* **Provided data**
==========

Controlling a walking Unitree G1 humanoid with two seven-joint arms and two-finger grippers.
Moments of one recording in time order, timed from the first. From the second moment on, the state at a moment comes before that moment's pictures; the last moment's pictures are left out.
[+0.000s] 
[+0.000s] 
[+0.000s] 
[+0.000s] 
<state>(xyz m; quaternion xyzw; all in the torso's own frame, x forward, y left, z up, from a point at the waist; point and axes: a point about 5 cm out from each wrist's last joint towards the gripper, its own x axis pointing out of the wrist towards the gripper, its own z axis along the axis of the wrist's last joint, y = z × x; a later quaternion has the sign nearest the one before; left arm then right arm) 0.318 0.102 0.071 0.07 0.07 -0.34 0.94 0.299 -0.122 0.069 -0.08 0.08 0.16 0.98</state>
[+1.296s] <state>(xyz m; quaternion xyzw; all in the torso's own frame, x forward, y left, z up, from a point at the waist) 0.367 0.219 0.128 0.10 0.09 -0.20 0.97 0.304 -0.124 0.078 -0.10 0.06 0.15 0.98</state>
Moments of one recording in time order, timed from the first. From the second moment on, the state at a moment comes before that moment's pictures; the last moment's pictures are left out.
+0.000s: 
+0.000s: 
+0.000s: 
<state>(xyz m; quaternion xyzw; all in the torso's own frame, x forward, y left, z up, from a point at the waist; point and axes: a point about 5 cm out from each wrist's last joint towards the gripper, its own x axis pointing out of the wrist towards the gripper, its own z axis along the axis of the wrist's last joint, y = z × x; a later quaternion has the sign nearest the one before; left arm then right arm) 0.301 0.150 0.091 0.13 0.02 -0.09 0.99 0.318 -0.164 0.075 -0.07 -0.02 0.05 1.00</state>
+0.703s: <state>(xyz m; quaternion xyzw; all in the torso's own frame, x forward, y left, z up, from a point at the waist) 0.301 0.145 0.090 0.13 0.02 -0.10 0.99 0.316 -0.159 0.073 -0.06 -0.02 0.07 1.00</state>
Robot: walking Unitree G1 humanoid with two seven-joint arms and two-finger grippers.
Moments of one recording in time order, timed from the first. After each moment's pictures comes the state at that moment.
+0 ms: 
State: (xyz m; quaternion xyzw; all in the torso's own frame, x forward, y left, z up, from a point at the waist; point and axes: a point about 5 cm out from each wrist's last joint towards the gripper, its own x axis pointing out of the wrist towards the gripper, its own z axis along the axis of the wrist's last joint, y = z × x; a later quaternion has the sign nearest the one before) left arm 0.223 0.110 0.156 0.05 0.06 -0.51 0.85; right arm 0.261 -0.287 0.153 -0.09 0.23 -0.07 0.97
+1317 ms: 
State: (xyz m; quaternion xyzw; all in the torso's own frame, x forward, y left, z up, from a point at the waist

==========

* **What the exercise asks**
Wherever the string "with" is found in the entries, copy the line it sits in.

* **Response to the exercise**
Controlling a walking Unitree G1 humanoid with two seven-joint arms and two-finger grippers.
Robot: walking Unitree G1 humanoid with two seven-joint arms and two-finger grippers.

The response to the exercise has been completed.